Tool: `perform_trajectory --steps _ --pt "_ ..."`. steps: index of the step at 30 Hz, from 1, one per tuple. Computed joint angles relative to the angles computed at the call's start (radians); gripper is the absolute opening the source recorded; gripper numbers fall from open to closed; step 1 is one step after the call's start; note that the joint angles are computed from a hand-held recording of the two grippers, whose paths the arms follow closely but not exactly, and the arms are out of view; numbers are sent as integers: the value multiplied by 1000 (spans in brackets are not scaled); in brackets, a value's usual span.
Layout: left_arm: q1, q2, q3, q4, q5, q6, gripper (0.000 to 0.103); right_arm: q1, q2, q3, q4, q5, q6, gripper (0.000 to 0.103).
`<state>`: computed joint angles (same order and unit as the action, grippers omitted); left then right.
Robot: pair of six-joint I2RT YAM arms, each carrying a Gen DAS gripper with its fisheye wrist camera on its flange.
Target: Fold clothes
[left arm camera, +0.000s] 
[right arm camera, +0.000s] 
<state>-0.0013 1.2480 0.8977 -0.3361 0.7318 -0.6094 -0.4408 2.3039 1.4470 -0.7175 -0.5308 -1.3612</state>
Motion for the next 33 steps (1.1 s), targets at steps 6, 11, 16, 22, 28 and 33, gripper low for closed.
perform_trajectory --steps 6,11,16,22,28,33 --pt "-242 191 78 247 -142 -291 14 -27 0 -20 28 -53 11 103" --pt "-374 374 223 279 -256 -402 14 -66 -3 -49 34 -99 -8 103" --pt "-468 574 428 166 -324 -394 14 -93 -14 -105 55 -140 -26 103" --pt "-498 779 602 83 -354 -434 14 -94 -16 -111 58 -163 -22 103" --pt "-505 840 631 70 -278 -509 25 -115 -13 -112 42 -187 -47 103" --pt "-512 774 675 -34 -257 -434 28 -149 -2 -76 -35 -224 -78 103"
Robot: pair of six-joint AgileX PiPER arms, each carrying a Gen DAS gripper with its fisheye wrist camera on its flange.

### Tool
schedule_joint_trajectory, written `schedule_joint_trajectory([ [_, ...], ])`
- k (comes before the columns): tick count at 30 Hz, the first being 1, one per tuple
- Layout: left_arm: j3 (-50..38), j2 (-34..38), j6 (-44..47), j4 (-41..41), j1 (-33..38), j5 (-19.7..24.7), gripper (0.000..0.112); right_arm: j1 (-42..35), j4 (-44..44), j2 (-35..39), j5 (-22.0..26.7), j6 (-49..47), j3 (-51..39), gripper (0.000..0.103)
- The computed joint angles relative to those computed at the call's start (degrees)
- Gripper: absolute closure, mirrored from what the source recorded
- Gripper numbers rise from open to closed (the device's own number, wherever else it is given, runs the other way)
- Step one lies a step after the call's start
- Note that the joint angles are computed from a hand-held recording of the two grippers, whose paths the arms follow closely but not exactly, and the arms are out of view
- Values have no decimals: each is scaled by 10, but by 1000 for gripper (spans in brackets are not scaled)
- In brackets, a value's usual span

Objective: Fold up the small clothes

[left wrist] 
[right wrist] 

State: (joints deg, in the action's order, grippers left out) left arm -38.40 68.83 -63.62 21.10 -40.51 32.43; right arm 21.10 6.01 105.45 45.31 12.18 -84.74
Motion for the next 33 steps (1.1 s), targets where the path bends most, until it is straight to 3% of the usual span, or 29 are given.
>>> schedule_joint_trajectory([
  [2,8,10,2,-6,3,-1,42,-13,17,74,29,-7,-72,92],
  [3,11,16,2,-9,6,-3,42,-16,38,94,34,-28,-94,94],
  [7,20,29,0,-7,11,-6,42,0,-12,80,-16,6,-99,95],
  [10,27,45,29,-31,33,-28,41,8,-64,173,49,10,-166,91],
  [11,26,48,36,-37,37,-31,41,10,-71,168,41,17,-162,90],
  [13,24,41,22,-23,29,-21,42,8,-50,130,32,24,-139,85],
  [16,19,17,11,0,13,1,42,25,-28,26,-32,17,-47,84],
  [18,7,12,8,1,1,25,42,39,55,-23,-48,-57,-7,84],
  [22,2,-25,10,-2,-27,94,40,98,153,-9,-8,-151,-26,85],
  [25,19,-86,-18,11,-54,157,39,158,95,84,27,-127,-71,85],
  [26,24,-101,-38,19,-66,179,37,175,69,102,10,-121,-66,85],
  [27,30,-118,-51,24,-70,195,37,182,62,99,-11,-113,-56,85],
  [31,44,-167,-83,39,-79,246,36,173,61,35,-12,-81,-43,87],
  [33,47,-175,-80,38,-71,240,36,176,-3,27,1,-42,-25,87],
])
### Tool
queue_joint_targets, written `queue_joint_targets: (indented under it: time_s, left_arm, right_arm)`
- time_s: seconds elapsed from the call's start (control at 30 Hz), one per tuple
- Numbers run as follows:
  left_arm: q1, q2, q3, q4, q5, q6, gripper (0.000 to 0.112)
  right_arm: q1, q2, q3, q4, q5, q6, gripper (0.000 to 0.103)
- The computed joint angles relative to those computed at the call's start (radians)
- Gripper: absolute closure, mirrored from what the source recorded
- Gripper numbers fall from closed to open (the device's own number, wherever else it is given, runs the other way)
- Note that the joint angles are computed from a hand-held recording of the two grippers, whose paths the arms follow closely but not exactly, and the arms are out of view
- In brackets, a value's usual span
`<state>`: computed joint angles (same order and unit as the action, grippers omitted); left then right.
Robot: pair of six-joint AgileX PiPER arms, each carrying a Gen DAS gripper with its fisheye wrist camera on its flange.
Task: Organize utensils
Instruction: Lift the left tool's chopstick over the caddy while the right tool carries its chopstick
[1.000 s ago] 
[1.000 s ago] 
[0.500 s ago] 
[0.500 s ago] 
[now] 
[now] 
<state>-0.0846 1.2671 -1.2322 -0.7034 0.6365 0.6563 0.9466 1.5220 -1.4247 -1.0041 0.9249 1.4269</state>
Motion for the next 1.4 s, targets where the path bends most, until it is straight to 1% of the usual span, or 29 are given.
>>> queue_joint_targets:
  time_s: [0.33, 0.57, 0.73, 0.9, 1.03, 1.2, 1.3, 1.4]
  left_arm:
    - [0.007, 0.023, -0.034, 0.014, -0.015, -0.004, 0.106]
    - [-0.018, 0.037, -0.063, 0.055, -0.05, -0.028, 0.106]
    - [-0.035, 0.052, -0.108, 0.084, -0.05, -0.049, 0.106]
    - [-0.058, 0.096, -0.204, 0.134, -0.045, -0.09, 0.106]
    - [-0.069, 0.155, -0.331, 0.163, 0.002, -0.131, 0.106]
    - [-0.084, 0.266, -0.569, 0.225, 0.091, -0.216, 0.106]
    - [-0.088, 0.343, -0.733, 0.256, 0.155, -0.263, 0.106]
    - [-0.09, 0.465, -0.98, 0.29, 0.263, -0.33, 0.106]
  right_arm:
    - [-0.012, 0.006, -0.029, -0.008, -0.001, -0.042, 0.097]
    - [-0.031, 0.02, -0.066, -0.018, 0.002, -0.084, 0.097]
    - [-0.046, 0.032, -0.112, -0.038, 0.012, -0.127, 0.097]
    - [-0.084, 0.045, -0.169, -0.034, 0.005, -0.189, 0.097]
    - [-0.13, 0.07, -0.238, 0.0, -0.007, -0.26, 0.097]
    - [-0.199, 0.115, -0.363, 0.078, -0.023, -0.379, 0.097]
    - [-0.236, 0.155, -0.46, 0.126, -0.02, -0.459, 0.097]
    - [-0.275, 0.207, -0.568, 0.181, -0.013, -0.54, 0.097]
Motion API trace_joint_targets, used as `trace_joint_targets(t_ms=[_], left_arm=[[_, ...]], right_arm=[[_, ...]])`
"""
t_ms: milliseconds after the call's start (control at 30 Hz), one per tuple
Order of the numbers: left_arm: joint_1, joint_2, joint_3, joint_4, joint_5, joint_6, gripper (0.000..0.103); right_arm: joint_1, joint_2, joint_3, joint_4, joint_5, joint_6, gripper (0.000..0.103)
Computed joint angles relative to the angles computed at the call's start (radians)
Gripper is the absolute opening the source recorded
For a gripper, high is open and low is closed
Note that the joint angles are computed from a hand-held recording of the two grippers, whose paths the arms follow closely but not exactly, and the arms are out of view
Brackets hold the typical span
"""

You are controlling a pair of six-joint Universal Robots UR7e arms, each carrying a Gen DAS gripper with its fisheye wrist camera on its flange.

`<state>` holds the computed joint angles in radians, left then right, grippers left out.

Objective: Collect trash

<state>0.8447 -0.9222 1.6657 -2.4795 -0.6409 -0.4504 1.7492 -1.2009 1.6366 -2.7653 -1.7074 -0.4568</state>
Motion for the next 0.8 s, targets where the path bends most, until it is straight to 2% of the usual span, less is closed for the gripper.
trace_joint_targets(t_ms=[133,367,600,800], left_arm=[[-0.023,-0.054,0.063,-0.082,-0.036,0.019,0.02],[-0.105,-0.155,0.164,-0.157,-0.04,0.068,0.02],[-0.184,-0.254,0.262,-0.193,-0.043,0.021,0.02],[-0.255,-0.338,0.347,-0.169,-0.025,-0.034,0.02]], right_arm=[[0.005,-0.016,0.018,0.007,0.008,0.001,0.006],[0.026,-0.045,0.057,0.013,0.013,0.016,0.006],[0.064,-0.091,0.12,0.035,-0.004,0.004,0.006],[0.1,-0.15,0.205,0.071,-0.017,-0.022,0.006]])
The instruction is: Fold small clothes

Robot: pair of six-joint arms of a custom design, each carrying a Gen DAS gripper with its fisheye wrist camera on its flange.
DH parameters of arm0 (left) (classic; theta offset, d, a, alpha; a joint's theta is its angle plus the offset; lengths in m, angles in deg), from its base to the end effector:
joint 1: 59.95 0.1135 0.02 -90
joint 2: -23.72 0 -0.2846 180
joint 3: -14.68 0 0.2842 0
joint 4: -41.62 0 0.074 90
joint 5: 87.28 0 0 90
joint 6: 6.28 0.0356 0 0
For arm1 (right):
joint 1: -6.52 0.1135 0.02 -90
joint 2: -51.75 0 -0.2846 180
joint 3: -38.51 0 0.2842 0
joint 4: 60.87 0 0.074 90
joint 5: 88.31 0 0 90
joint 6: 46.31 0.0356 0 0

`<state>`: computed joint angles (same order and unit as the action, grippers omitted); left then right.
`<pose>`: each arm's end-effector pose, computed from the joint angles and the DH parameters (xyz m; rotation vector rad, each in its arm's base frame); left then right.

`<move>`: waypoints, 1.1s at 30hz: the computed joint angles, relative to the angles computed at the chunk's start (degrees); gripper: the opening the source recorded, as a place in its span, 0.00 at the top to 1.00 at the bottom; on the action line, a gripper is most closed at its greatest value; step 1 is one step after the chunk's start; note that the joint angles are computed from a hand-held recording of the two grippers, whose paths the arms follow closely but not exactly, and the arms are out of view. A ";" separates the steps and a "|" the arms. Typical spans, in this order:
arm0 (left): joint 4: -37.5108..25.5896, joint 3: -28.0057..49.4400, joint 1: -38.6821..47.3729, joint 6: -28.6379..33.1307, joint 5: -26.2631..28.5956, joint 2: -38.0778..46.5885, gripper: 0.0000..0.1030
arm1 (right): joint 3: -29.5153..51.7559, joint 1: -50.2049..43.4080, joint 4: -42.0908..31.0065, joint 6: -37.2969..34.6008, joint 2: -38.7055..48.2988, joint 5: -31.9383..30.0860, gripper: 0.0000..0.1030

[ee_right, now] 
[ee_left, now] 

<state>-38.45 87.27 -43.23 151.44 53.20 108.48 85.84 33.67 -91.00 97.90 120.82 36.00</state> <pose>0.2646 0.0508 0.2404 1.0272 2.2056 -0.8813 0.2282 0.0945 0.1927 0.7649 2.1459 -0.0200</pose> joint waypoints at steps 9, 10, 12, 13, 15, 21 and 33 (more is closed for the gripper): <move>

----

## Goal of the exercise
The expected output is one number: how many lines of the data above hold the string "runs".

## Response
2